As described above, a plurality of boards are stacked when the second winding needs to have a large number of turns or when multiple outputs are required. In this case, the boards may be stacked on the inner bobbin part 521 or the inner bobbin part 521 may be stacked between the plurality of stacked boards. This may increase a planar transformer's volume to some degree as compared to the planar transformer depicted in FIG. 5. However, considering that a plurality of boards need to be stacked when the number of turns of the first and second windings are satisfied only by stacking boards, the planar transformers 400 and 500 according to the fourth and fifth exemplary embodiments achieve a reduction in height and thus in volume as compared to the related art where a plurality of boards are stacked.

As set forth above, according to exemplary embodiments of the invention, the planar transformer has a dual-bobbin structure in which a primary side with a greater number of turns is wound around the outer circumferential surface of an inner core and a secondary side with a smaller number of turns is printed on a board. Accordingly, the planar transformer can achieve slimness with low manufacturing costs, facilitate the manufacturing process thereof, easily ensure an insulating distance between the primary side and the secondary side of the transformer, and easily attain uniform leakage inductance.

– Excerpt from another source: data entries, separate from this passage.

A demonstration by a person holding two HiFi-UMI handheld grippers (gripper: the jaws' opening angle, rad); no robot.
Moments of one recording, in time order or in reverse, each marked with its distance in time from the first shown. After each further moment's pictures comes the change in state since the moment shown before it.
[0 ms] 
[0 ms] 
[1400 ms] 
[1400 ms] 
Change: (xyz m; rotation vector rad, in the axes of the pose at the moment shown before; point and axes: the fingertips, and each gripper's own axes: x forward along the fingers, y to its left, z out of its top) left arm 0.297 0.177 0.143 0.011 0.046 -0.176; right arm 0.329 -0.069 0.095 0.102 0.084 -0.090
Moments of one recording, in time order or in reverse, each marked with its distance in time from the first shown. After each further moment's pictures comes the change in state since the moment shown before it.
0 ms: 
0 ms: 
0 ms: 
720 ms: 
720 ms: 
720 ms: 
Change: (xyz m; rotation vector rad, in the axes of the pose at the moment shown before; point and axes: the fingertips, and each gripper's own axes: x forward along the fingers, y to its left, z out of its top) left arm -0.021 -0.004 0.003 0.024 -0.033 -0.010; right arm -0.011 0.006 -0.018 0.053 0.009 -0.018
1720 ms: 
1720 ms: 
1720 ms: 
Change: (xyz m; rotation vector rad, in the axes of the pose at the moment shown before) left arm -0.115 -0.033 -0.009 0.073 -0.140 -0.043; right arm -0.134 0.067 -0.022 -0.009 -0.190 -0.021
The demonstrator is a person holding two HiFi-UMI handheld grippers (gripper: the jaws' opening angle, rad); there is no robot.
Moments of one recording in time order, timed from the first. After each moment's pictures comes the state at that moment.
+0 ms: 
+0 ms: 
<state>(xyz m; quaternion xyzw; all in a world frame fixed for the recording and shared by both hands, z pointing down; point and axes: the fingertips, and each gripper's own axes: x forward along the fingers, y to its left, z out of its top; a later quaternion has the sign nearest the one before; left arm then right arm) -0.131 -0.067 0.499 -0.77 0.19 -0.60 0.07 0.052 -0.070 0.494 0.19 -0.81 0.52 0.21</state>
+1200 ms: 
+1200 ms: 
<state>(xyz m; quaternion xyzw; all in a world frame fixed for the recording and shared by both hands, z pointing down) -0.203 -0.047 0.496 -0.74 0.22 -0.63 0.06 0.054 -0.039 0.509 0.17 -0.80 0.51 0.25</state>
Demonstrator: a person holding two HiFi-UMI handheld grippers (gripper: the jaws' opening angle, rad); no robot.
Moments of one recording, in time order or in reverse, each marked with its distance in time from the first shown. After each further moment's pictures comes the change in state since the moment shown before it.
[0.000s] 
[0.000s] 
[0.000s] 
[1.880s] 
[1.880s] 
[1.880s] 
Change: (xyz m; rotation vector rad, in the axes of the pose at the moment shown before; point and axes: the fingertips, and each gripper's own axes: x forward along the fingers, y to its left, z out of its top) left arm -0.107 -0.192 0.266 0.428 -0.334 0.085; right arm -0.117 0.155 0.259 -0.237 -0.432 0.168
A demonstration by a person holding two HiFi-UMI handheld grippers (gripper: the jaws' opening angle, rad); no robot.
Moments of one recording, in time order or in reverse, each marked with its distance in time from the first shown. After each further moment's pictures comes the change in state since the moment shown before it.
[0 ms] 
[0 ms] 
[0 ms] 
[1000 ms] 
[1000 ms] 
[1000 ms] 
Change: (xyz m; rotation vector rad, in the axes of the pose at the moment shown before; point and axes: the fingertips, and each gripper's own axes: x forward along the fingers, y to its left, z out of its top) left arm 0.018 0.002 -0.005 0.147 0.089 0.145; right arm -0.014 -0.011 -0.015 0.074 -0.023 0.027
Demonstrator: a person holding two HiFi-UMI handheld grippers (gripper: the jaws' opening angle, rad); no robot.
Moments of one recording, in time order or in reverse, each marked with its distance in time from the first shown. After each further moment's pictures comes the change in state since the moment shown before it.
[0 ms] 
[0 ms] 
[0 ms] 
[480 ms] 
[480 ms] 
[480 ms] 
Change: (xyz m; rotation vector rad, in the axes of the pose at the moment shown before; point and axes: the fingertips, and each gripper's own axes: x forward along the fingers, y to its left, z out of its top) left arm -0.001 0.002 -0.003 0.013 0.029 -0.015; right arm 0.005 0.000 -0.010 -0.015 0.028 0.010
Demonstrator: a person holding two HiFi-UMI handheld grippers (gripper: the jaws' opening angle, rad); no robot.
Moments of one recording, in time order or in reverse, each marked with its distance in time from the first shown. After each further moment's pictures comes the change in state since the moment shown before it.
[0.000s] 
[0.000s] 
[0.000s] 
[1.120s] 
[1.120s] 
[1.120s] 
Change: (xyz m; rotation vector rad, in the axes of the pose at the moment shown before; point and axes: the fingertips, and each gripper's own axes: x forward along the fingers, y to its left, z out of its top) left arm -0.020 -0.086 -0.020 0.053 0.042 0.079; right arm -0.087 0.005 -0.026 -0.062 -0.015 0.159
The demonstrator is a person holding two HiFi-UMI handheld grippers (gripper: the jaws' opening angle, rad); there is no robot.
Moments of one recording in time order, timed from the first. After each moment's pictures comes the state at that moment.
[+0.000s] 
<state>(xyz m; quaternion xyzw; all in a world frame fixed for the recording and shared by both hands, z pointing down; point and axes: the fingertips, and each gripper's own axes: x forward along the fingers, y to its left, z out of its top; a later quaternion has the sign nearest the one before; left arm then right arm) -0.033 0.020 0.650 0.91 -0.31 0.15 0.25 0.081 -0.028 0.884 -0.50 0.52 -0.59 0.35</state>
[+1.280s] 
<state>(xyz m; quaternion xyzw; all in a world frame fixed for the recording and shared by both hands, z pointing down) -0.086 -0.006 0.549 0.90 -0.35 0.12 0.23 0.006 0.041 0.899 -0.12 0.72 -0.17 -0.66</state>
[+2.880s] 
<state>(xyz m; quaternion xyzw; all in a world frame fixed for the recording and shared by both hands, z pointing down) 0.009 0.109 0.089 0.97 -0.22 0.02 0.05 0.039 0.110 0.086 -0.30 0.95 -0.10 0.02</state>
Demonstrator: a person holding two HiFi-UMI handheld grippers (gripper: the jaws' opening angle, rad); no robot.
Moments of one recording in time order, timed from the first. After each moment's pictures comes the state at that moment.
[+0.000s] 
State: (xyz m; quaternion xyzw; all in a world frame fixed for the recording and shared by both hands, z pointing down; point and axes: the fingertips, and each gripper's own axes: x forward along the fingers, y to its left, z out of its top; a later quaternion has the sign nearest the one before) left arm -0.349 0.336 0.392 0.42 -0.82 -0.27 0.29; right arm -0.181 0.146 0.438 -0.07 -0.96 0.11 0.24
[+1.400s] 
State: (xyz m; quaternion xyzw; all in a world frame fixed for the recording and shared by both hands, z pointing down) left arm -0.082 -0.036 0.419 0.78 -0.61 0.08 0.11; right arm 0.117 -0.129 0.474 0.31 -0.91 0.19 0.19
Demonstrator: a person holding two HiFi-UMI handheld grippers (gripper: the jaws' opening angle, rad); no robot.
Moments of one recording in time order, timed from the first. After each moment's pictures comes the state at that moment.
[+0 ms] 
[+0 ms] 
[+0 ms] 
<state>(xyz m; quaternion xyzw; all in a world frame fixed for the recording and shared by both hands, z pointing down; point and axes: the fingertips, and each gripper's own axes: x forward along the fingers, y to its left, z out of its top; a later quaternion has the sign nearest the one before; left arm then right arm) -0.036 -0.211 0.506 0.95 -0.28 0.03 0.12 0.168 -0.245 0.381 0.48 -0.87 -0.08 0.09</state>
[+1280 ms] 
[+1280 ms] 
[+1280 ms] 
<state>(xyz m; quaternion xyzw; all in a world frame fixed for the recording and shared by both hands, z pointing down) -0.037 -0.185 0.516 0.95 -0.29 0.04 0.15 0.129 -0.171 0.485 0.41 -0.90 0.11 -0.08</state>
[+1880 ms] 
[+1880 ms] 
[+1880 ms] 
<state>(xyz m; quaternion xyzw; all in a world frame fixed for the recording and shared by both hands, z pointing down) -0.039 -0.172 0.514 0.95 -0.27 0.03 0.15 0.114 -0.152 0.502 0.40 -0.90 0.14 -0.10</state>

While the present invention has been shown and described in connection with the exemplary embodiments, it will be apparent to those skilled in the art that modifications and variations can be made without departing from the spirit and scope of the invention as defined by the appended claims.

Claims

1. A planar transformer, comprising:

a core unit including a pair of cores that are configured to electromagnetically couple to each other; and

a bobbin unit including:

an inner bobbin part including:

a bobbin body having a predetermined volume and having a first through hole into which a portion of the pair of cores is inserted, and

a first winding wound around an outer circumferential surface of the bobbin body; and

a board part including at least one board including:

a board body having a predetermined surface area and having a second through hole into which the inner bobbin part and a portion of the pair of cores are inserted, and

a second winding formed on at least one surface of the board body, disposed around the second through hole, and configured to electromagnetically interact with the first winding,

wherein the first winding is disposed in the second through hole of the at least one board.

2. The planar transformer of claim 1, wherein the at least one board comprises a plurality of boards that are stacked.

3. The planar transformer of claim 1, wherein the first winding has a greater number of turns than the second winding.

4. The planar transformer of claim 1, wherein the pair of cores have first to third legs that are configured to electromagnetically couple to each other.

5. The planar transformer of claim 4, wherein the at least one board further includes a first side through hole and a second side through hole,

the first leg is inserted into the first and second through holes,

the second leg is inserted into the first side through hole, and

the third leg is inserted into the second side through hole.

6. The planar transformer of claim 1, wherein the second winding is farther spaced apart from a center of the second through hole than the first winding.